Nunca debemos vivir agobiados por las vicisitudes de la vida, hemos de vivir con esperanza y serenidad, sabiendo que nuestro padre Dios no abandona a nadie. Recuerdo una madre que quedó viuda con cuatro niños pequeños, tuvo que luchar mucho en la vida, muchos sufrimientos, quebrantos y desvelos para llevar adelante su familia, pero al fin sus esfuerzos se vieron recompensados. El Señor no desampara a nadie. Con sencillos ejemplos y comparaciones, tomados de la vida cotidiana, inculca que debemos abandonarnos en las manos de Dios.
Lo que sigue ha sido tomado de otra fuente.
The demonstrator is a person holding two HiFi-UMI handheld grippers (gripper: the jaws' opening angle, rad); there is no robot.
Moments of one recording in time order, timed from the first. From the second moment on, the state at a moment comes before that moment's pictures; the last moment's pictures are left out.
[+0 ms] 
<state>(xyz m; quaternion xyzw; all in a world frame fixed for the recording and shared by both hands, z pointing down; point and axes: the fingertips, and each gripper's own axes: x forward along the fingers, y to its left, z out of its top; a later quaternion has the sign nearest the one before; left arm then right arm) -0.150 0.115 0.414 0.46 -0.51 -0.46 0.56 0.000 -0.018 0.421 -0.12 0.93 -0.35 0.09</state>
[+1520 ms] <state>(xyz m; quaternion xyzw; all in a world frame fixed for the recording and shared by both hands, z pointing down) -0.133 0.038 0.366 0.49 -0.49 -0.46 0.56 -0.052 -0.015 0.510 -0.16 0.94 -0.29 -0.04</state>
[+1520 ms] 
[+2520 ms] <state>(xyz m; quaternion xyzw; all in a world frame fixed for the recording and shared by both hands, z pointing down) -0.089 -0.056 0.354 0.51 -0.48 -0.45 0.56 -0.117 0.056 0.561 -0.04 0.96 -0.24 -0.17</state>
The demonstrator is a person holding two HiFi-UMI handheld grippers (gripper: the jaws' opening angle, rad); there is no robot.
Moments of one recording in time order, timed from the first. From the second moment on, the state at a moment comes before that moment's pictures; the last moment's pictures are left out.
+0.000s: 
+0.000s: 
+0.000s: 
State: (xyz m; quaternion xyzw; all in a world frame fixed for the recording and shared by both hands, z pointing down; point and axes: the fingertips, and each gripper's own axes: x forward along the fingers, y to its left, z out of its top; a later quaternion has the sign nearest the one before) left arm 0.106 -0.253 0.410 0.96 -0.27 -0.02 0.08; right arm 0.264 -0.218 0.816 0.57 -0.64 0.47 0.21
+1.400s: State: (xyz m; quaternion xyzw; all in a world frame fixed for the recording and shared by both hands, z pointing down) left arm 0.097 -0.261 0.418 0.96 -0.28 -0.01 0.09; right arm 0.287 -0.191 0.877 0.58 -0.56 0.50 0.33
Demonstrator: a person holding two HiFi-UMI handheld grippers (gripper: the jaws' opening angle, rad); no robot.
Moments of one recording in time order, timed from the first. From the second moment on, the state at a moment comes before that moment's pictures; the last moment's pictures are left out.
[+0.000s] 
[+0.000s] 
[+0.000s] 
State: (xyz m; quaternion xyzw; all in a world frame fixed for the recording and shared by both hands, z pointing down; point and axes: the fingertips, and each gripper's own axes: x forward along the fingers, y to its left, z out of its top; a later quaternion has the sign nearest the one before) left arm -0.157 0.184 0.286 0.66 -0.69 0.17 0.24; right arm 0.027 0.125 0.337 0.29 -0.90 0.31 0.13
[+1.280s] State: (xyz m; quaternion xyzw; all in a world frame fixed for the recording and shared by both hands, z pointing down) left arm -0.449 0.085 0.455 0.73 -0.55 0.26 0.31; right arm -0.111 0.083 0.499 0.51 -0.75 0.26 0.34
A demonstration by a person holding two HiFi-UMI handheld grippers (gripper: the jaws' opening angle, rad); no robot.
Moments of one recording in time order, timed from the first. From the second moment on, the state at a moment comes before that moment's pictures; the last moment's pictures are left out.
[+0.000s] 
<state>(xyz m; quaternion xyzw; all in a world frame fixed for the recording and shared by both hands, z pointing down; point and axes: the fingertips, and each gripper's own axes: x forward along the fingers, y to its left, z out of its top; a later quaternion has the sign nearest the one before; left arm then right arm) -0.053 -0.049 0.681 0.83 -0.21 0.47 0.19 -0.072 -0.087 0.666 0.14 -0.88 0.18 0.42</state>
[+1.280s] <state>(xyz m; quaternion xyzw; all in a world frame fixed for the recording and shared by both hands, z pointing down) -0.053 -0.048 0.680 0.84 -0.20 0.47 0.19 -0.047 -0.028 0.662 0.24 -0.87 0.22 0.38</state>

Contemplad los lirios del campo como crecen. Fijaos en las aves del cielo que no siembran, ni siegan, ni almacenan en graneros, y vuestro Padre Celestial las alimenta. ¡ Cuanto más a vosotros, hombres de poca fe!.¿ Quiere decir Jesús que debemos esperar que todo caiga del cielo? .No. Quiere decir que debemos trabajar y esforzarnos como si todo dependiera exclusivamente de nosotros; pero con aquella confianza, con aquella seguridad del que sabe que todo se nos concede providencialmente. Todo es para el bien de los que aman a Dios y en Él confían.

Buscad primero el Reino de Dios y su justicia, y todo lo demás se os dará por añadidura. La justicia del Reino de Dios aparece como la vida de la gracia en el hombre. La búsqueda de la santidad es lo primero que se debe intentar en esta vida: Venimos de Dios, y a Dios volvemos. Pero de hecho hay muchos que no ponen a Dios como su fin último, sino a las riquezas,el dinero, el poder. Todo ello se convierte en su dios. El hombre no puede dividirse entre dos fines absolutos y contrarios. En la escala de valores no puede existir una dicotomía. La única verdad absoluta es Dios.